Congratulations to Cato’s media staff who worked though the night last night to produce an excellent Cato response to the State of the Union speech. It’s a lot of work, and they make it look easy.


At minute 10:00, my appearance in the video pivots from NSA spying and secrecy to a transparency issue that is just as important to the long-term maintenance of freedom in our country. It’s an issue you might not have heard about.


Leaked documents revealed this week that President Obama’s Office of Management and Budget is seeking to gut spending transparency legislation that is making its way through Congress. The DATA Act is intended to transform the U.S. government’s spending information from inaccessible documents buried in the executive branch into open data, available for the public to use. The House has passed one version. A Senate committee has forwarded another version of the bill to the floor.

Open spending data has potential to improve public oversight of the government massively. You can see a hint of that potential at the Washington Examiner’s “Appropriate Appropriations?” web page. There, for the first time ever, you can easily find what bills in Congress would spend taxpayers dollars. You can look up who from your state has introduced bills that plan to spend your money. The page is powered by Cato data.

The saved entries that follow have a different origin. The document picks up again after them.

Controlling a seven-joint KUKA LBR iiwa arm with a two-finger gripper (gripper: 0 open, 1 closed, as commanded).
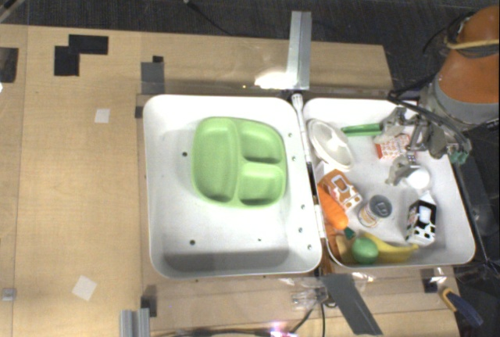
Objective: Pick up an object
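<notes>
Low over right bin (461,238), pincer (408,163): finger gap cannot be told, beside red-white packet (391,145). Same bin: white bowl (330,142), green marker (362,128), banana (391,251), cow-print carton (421,222). Left bin (168,241): green divided plate (237,161).

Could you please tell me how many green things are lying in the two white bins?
3: a green divided plate in the left bin, a green marker at the back of the right bin, and a green round fruit at its front beside the banana. Others may be hidden under clutter.
</notes>
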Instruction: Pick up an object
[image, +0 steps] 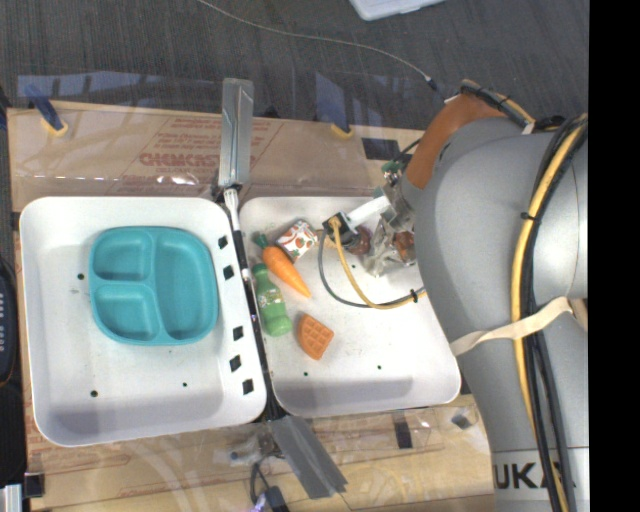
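orange carrot (287, 270), green bottle (271, 307), right bin (400, 385)

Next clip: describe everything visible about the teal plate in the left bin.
The teal plate is a rounded-rectangle dish, plastic by its look, moulded into three compartments: two smaller ones stacked on its left side and one long one on its right. It lies flat, right side up, in the upper middle of the left bin, slightly rotated against the bin's walls. No food sits in its compartments, and nothing touches it but the bin floor.
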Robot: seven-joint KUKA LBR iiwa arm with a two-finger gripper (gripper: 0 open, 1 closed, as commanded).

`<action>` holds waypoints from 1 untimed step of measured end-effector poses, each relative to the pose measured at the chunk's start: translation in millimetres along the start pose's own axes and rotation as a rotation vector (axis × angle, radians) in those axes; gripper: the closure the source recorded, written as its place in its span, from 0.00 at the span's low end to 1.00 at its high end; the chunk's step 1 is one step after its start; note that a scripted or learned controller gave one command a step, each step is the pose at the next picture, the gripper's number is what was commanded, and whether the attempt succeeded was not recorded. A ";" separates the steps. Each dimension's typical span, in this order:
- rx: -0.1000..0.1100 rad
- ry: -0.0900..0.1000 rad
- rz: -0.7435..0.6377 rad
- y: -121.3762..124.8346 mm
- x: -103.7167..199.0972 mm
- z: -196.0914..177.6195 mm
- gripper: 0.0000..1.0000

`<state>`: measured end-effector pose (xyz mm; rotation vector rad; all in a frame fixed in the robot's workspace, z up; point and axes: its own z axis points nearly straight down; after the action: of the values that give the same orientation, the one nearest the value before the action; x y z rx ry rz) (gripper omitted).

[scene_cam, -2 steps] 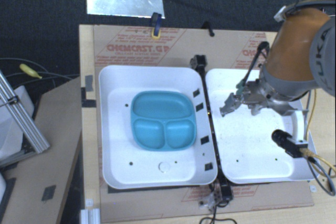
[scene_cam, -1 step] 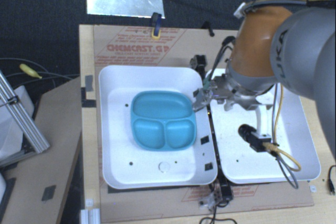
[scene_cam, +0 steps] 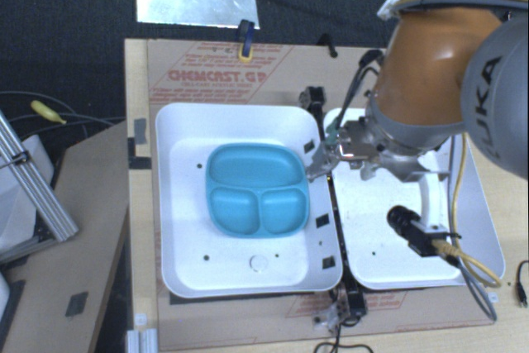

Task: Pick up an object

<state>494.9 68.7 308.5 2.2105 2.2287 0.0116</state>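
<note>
The pincer hangs at the seam between the shallow white left bin and the shallow white right bin; whether it is open or closed cannot be told from this angle. The light-blue plastic plate with three compartments lies flat in the left bin, just beside the pincer's tip, on the side away from the arm

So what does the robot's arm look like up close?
The fat, rounded robot arm has a shiny orange band, and the smooth grey shell beside it carries big dark letters. Under the orange comes a grey metal wrist, ending in a small silvery gripper. Thin dark cables run alongside the wrist.
</note>
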 end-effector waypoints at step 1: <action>0.002 -0.003 -0.001 2.1 -2.1 -6.3 1.00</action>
<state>497.0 66.6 314.7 2.2088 2.2298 0.0065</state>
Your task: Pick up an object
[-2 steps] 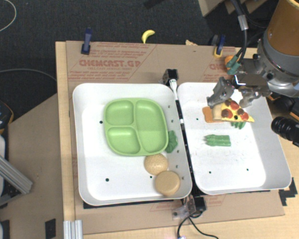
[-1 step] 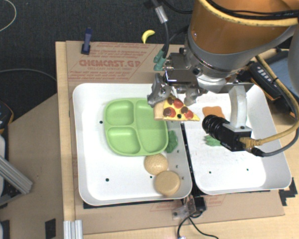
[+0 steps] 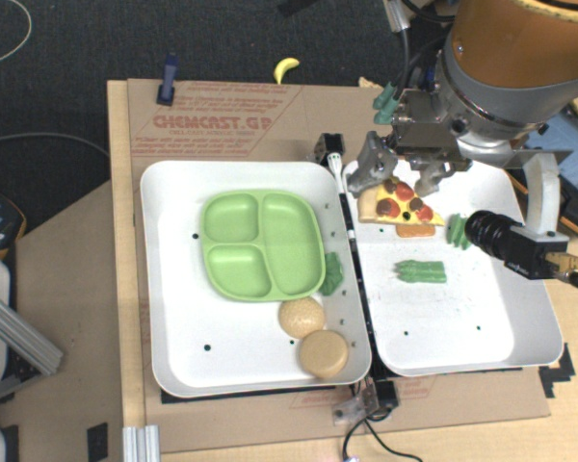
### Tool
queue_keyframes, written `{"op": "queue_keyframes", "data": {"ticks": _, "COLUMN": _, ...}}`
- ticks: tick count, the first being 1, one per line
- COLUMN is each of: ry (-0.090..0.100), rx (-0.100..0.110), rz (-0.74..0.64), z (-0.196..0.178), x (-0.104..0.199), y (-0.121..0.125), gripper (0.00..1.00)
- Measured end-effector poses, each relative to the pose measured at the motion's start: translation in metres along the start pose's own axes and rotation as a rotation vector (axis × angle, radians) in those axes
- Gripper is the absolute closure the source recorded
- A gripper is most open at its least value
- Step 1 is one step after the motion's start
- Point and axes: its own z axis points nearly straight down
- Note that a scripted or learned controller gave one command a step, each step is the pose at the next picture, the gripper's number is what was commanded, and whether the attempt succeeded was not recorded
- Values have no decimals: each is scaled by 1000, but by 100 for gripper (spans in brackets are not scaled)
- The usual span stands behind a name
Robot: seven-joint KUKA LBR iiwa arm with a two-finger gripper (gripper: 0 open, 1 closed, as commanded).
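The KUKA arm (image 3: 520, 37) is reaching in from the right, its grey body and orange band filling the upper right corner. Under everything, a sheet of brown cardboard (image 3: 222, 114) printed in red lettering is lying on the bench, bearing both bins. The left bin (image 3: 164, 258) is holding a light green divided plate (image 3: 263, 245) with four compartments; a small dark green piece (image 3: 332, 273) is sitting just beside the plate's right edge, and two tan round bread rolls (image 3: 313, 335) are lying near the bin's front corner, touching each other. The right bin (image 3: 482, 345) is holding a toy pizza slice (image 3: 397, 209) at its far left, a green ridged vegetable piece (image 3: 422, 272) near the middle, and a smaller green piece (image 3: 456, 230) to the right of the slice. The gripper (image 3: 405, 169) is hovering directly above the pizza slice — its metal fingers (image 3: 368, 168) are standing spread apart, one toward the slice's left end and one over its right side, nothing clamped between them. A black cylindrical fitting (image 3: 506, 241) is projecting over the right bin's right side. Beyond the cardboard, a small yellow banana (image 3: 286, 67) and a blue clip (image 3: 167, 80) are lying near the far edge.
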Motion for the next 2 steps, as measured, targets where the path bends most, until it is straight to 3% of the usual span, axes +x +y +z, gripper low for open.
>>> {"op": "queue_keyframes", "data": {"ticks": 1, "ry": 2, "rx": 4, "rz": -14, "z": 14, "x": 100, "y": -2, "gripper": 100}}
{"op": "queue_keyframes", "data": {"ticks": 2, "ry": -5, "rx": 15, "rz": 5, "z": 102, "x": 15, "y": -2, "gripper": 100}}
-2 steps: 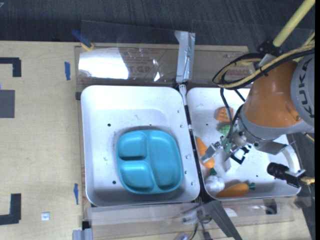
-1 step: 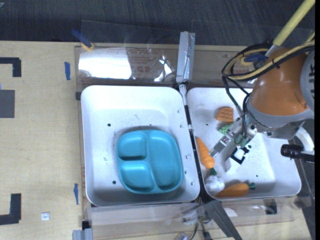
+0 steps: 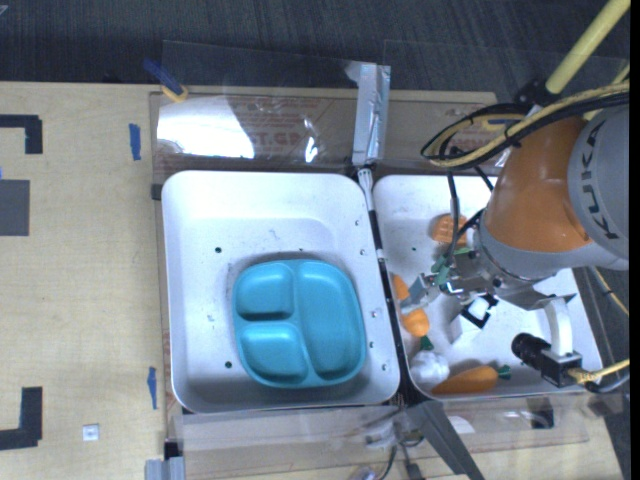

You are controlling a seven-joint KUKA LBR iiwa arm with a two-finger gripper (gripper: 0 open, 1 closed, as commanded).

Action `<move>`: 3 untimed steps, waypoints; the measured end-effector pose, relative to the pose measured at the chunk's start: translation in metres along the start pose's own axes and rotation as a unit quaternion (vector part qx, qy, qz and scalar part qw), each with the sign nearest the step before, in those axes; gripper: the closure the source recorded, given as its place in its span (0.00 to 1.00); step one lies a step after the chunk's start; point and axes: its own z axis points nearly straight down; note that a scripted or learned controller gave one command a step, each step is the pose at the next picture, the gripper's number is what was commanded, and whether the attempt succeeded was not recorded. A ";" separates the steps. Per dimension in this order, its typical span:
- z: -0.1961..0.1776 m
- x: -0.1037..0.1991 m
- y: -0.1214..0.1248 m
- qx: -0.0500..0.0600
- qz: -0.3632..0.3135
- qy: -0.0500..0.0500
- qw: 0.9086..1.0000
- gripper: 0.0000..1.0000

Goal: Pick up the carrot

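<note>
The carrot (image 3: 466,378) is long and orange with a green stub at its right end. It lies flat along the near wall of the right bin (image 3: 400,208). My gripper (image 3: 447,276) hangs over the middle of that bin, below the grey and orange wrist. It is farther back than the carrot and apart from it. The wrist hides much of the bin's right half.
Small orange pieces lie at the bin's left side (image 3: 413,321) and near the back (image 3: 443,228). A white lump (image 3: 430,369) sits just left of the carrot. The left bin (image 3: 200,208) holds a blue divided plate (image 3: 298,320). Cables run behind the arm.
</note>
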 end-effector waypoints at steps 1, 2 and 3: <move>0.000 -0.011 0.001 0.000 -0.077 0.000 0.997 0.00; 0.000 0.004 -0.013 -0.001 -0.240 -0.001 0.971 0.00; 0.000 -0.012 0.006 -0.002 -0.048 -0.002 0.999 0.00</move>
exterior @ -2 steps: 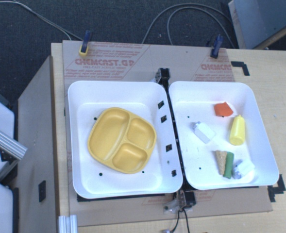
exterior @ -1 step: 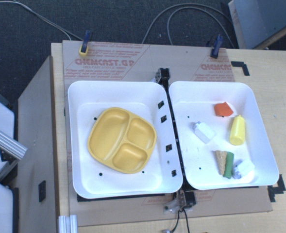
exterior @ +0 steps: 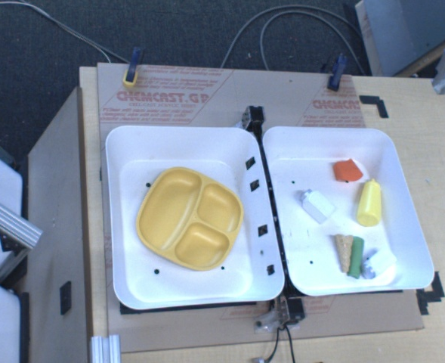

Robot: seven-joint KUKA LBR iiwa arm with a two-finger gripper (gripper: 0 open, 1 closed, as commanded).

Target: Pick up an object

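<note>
We judge the task not yet begun: every object lies loose in a bin and nothing is lifted, so the whole pick is left to do. We cannot tell the gripper's state from this view.

Going from left to right, the left bin [exterior: 120,203] holds one yellow divided tray [exterior: 190,218] with three compartments, lying flat near the middle. The right bin [exterior: 403,203] holds five small things. One white bottle [exterior: 316,205] lies on its side toward the bin's left part. One tan wedge [exterior: 344,249] rests near the front, touching one green stick [exterior: 356,258] just beside it, and a small bluish-grey piece [exterior: 369,264] lies against that stick. One orange block [exterior: 347,170] sits toward the back, and one yellow bottle [exterior: 369,203] lies just in front of it.
</note>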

While bipartisan support for spending transparency has built up over years in the House and Senate, the Obama Administration has never taken an official position on the DATA Act. Now we’ve learned that the Obama OMB is working to undercut this transparency legislation. The chief Senate sponsor of the DATA Act, Senator Mark Warner (D‑VA), has rejected the administration’s moves in no uncertain terms.


President Obama didn’t talk about transparency in the State of the Union, but it’s a 2008 campaign promise he could still deliver on. His OMB is working behind the scenes to prevent that.